In the final step, I have created a constant column named `instruction`, akin to the `instruction` column in the Databricks Dolly 15K dataset, that contains the instruction to classify the news article into one of the 18 categories. Then, I have filtered out "NA" news category record and renamed `content` to `input` (the equivalent of `context` in Databricks Dolly 15K) and `predicted_category` to `output` (the equivalent of `response` in Databricks Dolly 15K) before saving the `DataFrame` as a JSON file and a CSV file.

In [None]:
# Creating instruction against each news article / news category pairs
prep_news_df2['instruction'] = """Categorize the news article into one of the 18 categories:

WORLD NEWS
COMEDY
POLITICS
TECH
SPORTS
BUSINESS
OTHERS
ENTERTAINMENT
CULTURE & ARTS
FOOD & DRINK
MEDIA
RELIGION
MONEY
HEALTHY LIVING
SCIENCE
EDUCATION
CRIME
ENVIRONMENT

"""

In [None]:
# Removing null news category records
prep_news_df3 = prep_news_df2[~prep_news_df2['predicted_category'].isna()]

# Renaming and selecting relevant columns
prep_news_df4 = prep_news_df3.rename(columns = {'content': 'input', 'predicted_category': 'output'})
output_news_df = prep_news_df4[['instruction', 'input', 'output']]

In [None]:
display(output_news_df)

Unnamed: 0,instruction,input,output
0,Categorize the news article into one of the 18...,"SANTIAGO DE CUBA, Cuba - Pope Francis wraps up...",WORLD NEWS
1,Categorize the news article into one of the 18...,Nepal will introduce a long-awaited new consti...,WORLD NEWS
2,Categorize the news article into one of the 18...,This Pat Bagley cartoon appears in The Salt La...,COMEDY
3,Categorize the news article into one of the 18...,An MP mocked the security arrangements surroun...,POLITICS
4,Categorize the news article into one of the 18...,"IRVING, Texas , Sept. 29, 2015 /PRNewswire/ --...",TECH
...,...,...,...
95,Categorize the news article into one of the 18...,A man donning a full-faced safety helmet stood...,CRIME
96,Categorize the news article into one of the 18...,Pharma 411 http://t.co/7WfIBSsXz5 #biotech ...,TECH
97,Categorize the news article into one of the 18...,SOURCE Express Scripts\n\nST. LOUIS \n\nMr.
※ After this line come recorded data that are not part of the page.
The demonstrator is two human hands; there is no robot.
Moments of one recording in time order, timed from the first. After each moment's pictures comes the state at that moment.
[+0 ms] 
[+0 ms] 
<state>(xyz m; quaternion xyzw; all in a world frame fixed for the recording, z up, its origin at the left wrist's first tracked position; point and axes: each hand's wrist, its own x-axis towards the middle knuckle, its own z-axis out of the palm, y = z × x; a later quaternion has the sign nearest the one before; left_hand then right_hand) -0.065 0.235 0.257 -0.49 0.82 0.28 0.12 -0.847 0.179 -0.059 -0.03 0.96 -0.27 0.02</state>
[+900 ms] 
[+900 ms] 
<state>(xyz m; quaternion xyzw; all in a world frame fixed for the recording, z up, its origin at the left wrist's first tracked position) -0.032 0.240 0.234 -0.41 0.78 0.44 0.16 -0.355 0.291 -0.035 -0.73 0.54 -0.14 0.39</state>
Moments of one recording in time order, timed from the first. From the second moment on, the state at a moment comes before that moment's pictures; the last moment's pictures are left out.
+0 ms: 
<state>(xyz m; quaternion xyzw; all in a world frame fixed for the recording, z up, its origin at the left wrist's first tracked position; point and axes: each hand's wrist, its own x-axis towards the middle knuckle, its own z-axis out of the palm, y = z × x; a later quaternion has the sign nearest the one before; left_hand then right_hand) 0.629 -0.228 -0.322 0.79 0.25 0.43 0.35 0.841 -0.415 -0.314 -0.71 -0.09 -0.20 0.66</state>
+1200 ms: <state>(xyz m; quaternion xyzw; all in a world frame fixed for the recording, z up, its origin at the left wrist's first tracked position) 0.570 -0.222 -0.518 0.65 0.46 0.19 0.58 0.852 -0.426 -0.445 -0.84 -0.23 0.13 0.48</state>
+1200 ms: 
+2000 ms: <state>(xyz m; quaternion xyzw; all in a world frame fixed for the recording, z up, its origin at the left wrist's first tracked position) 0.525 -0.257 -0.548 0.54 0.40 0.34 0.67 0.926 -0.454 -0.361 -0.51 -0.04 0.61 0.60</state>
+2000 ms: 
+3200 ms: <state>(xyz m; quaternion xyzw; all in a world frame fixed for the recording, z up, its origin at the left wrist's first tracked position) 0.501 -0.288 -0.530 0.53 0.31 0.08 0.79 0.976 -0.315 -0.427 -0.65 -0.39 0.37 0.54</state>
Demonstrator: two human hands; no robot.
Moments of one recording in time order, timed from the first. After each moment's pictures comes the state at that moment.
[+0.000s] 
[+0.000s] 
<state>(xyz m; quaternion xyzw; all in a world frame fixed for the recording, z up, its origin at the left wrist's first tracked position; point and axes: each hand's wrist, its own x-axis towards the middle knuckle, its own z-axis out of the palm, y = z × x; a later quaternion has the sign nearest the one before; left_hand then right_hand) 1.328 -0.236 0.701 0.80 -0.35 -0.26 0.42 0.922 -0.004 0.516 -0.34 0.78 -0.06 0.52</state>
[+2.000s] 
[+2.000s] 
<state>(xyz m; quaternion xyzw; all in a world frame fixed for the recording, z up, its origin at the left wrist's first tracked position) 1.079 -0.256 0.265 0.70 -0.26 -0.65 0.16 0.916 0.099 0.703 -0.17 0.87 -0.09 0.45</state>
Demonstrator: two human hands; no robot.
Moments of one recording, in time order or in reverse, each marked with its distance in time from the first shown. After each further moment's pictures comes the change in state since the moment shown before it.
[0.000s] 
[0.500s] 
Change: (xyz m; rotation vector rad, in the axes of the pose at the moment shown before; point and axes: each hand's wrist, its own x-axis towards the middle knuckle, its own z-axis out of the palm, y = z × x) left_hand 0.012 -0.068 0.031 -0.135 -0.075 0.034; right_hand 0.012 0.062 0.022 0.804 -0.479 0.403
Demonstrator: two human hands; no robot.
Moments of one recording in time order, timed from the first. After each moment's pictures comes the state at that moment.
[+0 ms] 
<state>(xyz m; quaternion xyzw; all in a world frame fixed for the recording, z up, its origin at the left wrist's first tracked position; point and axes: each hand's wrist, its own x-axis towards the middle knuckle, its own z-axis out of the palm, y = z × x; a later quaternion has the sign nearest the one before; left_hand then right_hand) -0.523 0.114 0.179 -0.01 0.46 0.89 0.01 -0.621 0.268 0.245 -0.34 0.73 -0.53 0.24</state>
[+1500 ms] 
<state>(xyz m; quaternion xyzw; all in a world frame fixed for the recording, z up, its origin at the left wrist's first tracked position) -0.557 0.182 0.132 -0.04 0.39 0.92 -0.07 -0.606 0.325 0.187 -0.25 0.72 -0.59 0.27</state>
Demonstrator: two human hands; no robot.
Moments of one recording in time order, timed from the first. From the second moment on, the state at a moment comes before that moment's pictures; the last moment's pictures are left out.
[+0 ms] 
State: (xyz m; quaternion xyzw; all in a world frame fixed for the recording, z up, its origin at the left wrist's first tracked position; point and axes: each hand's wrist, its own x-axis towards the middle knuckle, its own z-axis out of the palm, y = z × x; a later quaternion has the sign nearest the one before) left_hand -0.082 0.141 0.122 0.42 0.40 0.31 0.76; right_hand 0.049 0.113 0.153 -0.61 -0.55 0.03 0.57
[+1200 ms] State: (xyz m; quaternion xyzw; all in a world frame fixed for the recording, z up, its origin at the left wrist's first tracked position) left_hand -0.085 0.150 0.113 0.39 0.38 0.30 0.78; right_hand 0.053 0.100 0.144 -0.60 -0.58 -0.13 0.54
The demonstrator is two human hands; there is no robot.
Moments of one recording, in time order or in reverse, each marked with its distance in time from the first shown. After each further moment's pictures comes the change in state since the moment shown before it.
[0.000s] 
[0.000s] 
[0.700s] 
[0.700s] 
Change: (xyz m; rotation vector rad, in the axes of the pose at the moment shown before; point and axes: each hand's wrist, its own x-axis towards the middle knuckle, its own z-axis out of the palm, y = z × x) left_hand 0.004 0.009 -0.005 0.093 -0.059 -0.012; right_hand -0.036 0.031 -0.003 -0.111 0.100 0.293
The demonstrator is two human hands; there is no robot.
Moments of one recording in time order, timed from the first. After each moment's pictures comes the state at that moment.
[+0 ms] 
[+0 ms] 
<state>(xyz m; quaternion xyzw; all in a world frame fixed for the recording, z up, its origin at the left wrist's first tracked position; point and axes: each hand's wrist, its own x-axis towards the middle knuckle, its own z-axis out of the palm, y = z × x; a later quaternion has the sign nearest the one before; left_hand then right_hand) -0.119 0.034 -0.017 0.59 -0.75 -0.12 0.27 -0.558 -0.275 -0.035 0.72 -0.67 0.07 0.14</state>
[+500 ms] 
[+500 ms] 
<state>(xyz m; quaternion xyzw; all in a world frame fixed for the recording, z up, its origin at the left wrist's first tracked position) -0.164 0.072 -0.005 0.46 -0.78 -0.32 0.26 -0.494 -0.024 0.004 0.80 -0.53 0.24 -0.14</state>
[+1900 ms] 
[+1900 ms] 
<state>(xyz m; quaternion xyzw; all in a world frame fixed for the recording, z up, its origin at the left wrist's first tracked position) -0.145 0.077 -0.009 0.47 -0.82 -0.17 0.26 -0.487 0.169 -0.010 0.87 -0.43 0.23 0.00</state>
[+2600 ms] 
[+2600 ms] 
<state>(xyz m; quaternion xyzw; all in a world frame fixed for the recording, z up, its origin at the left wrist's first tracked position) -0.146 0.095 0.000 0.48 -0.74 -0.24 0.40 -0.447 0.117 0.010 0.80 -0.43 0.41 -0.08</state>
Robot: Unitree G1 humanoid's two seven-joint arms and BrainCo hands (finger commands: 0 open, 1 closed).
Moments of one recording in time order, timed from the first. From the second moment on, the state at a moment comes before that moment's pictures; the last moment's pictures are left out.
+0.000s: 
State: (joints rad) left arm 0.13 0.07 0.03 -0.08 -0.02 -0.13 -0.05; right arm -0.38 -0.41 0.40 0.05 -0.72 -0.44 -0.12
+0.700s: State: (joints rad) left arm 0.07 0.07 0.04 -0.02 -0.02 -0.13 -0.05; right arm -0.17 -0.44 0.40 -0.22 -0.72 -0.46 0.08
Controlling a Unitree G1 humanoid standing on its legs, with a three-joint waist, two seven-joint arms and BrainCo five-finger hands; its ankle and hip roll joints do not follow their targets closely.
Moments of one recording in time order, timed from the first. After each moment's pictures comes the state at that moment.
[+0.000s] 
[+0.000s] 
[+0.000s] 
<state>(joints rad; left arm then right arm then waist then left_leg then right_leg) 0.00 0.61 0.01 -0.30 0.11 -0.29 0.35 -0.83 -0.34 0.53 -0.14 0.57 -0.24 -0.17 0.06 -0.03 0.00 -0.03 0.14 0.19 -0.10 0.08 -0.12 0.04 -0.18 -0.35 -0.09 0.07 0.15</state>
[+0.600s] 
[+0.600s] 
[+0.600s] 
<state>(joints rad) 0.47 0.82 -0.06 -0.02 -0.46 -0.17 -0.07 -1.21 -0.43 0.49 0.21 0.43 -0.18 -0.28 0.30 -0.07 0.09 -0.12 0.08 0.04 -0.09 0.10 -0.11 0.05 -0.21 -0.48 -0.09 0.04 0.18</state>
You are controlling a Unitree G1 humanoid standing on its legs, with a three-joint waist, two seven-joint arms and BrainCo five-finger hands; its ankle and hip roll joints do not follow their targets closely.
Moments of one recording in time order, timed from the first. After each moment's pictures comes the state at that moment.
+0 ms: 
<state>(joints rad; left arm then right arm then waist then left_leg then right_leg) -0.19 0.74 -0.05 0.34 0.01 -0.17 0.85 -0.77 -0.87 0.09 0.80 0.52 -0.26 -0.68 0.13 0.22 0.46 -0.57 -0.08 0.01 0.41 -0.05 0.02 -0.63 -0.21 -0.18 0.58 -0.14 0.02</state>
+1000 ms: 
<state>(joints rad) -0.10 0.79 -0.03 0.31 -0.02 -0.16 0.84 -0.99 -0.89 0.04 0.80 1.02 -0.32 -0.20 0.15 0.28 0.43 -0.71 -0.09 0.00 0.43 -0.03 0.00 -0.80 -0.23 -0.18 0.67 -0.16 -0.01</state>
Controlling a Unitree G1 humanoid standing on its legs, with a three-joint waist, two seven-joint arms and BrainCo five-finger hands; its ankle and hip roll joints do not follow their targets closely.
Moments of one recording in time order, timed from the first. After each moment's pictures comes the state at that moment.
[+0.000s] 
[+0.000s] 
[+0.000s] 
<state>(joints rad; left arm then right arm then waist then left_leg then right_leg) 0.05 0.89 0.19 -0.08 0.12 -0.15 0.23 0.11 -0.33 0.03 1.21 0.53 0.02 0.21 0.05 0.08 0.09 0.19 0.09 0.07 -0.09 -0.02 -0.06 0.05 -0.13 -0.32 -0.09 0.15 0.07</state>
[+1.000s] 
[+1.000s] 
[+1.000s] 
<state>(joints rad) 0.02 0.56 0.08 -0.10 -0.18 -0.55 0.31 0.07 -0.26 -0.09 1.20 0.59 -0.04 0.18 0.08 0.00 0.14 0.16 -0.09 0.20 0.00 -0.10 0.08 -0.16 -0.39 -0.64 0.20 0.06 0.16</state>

Sl...,TECH
98,Categorize the news article into one of the 18...,"Date: September 6-8, 2015 \n\nLocation: Olympi...",BUSINESS


In [None]:
# Converting to list of dictionaries
news_json = output_news_df.to_json(orient = 'records', lines = True).splitlines()

In [None]:
print(news_json[0])

{"instruction":"Categorize the news article into one of the 18 categories:\n\nWORLD NEWS\nCOMEDY\nPOLITICS\nTECH\nSPORTS\nBUSINESS\nOTHERS\nENTERTAINMENT\nCULTURE & ARTS\nFOOD & DRINK\nMEDIA\nRELIGION\nMONEY\nHEALTHY LIVING\nSCIENCE\nEDUCATION\nCRIME\nENVIRONMENT\n\n","input":"SANTIAGO DE CUBA, Cuba - Pope Francis wraps up his visit to Cuba on Tuesday and heads to the United States, figuratively connecting the two longtime Cold War adversaries who have reached detente with the help of his mediation. \n\nThe 78-year-old Argentine pope will celebrate Mass at the sanctuary of the Virgin of Charity of El Cobre, the country's holiest shrine and one also venerated by non-believers and practitioners of Afro-Cuban religions infused with varying degrees of Catholicism. \n  \nAt El Cobre on Monday, Francis prayed for reconciliation among all Cubans, both at home and around the world. \n\nAn estimated 2 million Cubans have left the island since the 1959 revolution with some 1.3 million currently 

In [None]:
# Saving as a JSON file
with open(f"{path}{output_data_json_filename}", 'w') as f:
    for line in news_json:
        f.write(f"{line}\n")

In [None]:
# Saving as a CSV file
output_news_df.to_csv(f"{path}{output_data_csv_filename}", index = False)

### Conclusion

In this notebook, I have leveraged GPT 3.5, a powerful Large Language Model, to create a labelled dataset for news categorization. This dataset consists of approximately 100 high-quality records (work in progress to add more sample) and was produced with minimal human intervention.

In an upcoming Google Colab notebook, I will demonstrate how to build a custom news classifier by fine-tuning / instruct-tuning Llama 2 on this dataset and categorize news articles into one of the several categories.